Der postulierte und in der Forschung häufig gelobte thukydideische Objektivitätsanspruch bildet - auch diese Ansicht wird in der Literatur erbittert diskutiert und zuweilen geteilt - einen Widerspruch zu den werkimmanenten Zugeständnissen an eine Subjektivität, sodass Zweifel an der Glaubwürdigkeit und Zuverlässigkeit des Geschichtsschreibers und seiner Arbeit entstehen. Die Reden, so teilt der Historiker seiner Rezipientenschaft mit, seien "wiedergegeben unter möglichst engem Anschluss an den Gesamtsinn des Gesagten"[3]. Inwieweit jedoch in Folge einer zugestandenen, sich in diversen Formulierungen des Thukydides manifestierenden Fiktionalität von historiographischem Authentizitätsverlust des Werkes gesprochen werden kann, wird für entscheidende Kapitel untersucht.
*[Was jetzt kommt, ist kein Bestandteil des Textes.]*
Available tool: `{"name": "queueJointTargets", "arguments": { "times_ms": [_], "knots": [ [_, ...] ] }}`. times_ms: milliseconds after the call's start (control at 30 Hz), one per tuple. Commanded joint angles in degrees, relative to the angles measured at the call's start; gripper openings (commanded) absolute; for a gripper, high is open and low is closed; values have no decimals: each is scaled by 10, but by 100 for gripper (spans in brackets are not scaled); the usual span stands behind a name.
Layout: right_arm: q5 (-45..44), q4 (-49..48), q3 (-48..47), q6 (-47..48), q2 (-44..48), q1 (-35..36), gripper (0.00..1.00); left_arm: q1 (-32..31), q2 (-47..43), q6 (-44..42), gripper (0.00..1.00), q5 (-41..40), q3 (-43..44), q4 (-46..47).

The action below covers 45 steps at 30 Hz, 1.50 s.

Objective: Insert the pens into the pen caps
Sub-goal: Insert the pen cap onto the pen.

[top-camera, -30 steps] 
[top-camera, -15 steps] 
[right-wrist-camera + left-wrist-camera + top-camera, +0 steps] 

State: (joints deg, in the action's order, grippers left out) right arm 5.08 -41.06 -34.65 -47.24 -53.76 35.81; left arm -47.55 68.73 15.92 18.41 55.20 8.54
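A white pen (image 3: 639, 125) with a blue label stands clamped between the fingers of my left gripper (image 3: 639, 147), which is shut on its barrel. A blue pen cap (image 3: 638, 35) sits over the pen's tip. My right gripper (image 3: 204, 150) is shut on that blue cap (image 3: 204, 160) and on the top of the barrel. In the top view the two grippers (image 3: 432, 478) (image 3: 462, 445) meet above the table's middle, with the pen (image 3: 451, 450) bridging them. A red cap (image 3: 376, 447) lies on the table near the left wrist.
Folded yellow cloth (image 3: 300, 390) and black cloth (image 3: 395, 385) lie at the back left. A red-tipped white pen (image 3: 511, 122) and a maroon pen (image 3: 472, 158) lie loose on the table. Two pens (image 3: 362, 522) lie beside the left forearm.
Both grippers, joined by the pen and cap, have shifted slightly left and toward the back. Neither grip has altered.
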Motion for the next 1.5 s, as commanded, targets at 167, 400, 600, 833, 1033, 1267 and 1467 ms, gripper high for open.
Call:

Im Zuge einer eingehenden Analyse bemerkenswerter Passagen sowie Stil und Ausdruck des Historikers zeichnet sich zunehmend ab, dass Thukydides eine konstruktive Eigenaktivität in Anspruch nimmt, die gleichsam sein Verständnis von Wahrheit und Objektivität einem übergeordneten Ziel anpasst. Diese Zielsetzung beinhaltet das Bestreben, tieferliegende anthropologische Kräfte sowie historische Gesetzmäßigkeiten aufzudecken und der Leserschaft damit eine zeitunabhängige Orientierungshilfe im politischen und gesellschaftlichen Gefüge zu sein. Die Konzentration auf den vom Geschichtsschreiber so benannten "Gesamtsinn",[4] steuert damit seinen Arbeits- sowie Verschriftlichungsprozess und bringt eine innovative Definition des Wahrheitsbegriffs hervor. Wahrheit ist im thukydideischen Verständnis eben nicht gleichzusetzten mit absoluter Faktentreue. Wahrheit ist für den antiken Historiker eng an das Ermöglichen von Verständnis geknüpft. Der Schlüsselbegriff des handlungsorientierten Verstehens ist daher weniger auf der Vermittlung von isolierten Kenntnissen und Fakten ausgerichtet, als vielmehr auf die Offenlegung einer Gesamttendenz, die das Werk letztlich zu einer konstanten Quelle anthropologischer Dispositionen erhebt - im Sinne seines Autoren zu einem "Besitz für immer."